TASK DIRECTIONS: Retyped exactly and without pictures, the lines from the one with "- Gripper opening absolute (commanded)" through the end of the listing must form the entire answer.

DATA:
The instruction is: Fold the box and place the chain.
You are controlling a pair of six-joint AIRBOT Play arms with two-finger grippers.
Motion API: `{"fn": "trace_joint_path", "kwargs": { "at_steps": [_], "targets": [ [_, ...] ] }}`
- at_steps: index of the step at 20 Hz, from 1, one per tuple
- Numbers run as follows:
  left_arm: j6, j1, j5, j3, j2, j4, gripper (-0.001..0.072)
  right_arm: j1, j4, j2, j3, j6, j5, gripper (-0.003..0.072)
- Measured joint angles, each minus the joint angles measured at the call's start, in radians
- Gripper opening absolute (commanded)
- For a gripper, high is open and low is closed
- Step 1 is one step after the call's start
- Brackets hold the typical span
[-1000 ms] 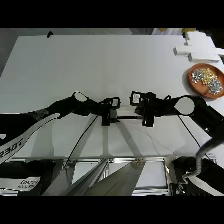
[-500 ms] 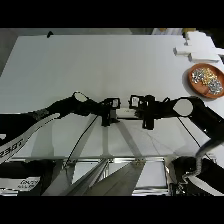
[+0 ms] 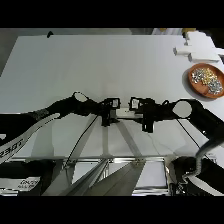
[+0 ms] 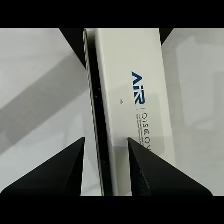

WRITTEN SOLUTION:
- Gripper opening absolute (commanded)
- For a gripper, high is open and low is closed
- Step 1 is one step after the call's start
- Brackets hold the typical span
[-1000 ms] 
[-500 ms] 
[+0 ms] 
[+0 ms] 

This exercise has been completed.